Financial wellbeing can be described as when a person is able to not only meet their regular expenses, but when they also have money left over after everything has been paid for. This results in them feeling financially secure now as well as in the future.
According to the most current Australian Securities and Investments Commission (ASIC) Australian Financial Attitudes and Behaviour Tracker that monitors financial behavior in adults, most Australians practice excellent financial wellbeing. However, there are still a few ways in which improvements can be made – which will be discussed below.
Examples of Healthy Financial Habits
Approximately 90% of the ASIC survey respondents noted that they kept careful records of their finances in some way or other, while around 80% reported that they had an actual budget. 23% of respondents mentioned that they stuck to their budget.
Keeping an accurate record of your income and expenditure is the most crucial aspect pertaining to financial literacy. The easiest ways to do this include:
- Setting a budget for your weekly or monthly expenses (depending on how you are paid)
- Regularly checking the line items on your savings account, debit account and credit card to ensure no incorrect charges have been included
- Saving something from each pay you receive – even if it is $10 or $20
Learn as Much as Possible
Learning a few key concepts and keeping up with the latest financial news and information could help you to better understand more about the aspects that you may need to discuss with a financial advisor. There is generally a very low understanding regarding key investment concepts when it comes to selecting financial products. Less than 30% of the ASIC survey respondents said that they understood the risk-return tradeoff and only around 40% mentioned that they understood the principle of diversification when it comes to investing.
Perform your Own Research
Although it’s easy to become overwhelmed at the amount of financial information that is available these days, it is essential that you commit some time to research. If you aren’t able to do this, it is strongly recommended that you contact your financial advisor every three to six months, as this will enable you to find out what is happening with your money and if there are any alternative options available to help it grow quicker.
Think about the Future
Having a long-term financial plan in place will help you determine what is happening with your money overall.

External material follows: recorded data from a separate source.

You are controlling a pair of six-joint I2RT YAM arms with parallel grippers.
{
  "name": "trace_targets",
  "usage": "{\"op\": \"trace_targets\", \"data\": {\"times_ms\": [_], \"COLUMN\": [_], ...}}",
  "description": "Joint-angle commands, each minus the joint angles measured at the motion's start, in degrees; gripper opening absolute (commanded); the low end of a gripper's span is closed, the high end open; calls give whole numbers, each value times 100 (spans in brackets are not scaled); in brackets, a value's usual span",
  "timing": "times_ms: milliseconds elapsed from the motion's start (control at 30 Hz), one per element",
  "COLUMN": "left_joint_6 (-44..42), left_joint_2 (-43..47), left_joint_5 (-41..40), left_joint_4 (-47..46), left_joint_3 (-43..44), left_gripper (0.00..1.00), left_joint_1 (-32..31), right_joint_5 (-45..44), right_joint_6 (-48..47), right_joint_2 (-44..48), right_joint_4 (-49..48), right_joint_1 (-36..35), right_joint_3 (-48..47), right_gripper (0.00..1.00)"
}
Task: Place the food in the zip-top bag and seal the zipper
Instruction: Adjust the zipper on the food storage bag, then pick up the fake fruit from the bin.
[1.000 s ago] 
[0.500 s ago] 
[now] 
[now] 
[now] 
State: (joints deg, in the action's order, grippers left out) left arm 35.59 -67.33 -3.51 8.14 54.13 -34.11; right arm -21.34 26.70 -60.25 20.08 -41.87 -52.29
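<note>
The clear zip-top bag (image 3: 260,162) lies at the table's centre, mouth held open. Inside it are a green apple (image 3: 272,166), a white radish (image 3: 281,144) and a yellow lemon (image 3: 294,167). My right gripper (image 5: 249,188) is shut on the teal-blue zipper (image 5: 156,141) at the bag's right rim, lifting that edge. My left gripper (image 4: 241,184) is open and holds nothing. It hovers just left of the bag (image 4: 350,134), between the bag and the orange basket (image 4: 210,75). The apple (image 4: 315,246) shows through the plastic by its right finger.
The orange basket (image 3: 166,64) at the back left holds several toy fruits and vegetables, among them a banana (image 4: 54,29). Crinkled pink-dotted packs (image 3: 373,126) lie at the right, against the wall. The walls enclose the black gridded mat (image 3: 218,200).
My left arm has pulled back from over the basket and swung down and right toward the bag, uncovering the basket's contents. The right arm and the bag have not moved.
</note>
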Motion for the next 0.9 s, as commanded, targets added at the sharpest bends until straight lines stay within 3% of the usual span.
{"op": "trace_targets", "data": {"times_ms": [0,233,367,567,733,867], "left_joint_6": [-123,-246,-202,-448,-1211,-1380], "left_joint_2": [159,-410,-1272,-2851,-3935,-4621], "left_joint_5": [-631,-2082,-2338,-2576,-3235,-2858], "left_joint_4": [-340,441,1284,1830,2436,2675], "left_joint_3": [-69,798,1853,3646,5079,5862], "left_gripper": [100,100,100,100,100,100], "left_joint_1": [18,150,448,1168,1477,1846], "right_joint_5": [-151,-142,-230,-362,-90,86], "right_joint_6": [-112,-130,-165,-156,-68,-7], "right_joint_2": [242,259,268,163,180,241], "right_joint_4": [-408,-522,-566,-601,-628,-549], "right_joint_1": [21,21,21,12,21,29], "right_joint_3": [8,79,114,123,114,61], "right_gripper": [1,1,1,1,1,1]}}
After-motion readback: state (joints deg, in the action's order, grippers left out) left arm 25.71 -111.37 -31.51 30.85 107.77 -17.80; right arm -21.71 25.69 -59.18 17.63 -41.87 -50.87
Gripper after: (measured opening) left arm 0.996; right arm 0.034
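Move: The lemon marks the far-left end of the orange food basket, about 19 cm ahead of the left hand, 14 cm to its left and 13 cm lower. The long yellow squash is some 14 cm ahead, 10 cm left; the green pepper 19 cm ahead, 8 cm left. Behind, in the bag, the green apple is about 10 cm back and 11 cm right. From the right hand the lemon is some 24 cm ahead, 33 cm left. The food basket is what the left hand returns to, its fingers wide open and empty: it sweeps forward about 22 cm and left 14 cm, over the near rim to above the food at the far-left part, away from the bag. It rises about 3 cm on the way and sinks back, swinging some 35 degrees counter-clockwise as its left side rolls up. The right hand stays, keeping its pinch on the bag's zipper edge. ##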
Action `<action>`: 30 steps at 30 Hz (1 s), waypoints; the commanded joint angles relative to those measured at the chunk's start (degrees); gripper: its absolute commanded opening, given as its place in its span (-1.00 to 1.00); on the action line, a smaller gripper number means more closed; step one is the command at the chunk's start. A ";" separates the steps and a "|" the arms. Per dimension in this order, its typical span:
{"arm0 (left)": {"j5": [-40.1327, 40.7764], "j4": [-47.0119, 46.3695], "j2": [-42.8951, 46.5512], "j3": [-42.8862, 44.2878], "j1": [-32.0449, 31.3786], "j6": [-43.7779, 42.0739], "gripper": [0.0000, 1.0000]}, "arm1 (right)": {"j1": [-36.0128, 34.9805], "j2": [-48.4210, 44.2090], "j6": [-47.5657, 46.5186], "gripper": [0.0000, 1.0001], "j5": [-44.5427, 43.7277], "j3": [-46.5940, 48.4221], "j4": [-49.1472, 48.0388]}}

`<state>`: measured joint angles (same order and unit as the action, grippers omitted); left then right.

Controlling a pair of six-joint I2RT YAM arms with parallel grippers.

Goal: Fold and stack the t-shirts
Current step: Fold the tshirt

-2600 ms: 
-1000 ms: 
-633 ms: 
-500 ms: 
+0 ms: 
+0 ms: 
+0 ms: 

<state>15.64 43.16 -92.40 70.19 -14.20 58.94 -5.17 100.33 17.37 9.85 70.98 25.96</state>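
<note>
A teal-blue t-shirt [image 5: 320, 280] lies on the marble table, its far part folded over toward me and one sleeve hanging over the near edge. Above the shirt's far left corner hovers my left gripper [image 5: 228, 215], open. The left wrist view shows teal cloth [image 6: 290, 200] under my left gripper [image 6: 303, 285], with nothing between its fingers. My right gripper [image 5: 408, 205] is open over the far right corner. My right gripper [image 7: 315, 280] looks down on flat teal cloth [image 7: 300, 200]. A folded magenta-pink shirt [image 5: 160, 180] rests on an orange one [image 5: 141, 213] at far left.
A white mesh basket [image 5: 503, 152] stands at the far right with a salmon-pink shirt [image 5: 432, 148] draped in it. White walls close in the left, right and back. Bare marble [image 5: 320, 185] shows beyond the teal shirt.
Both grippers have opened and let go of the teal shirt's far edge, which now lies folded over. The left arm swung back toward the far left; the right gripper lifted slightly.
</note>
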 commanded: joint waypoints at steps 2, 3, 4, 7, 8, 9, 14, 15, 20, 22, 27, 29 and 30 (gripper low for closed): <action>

However, only around 25% of the survey respondents mentioned that they had a long-term financial plan in place, with just over 60% of them overseeing their progress during the past 6 months. Putting a long-term financial plan in place will enable you to take realistic steps to achieve it over the long term – even if your current plan is to pay off all of your consumer debt, the sheer satisfaction of achieving this will make it well worth the time and effort.
Speak to your Advisor
Talking with your advisor could help you to achieve a far higher level of financial literacy, which will ultimately provide you with a solid financial plan that will enable you to plan for your future. If you don’t have a financial advisor yet, now is the time to find one.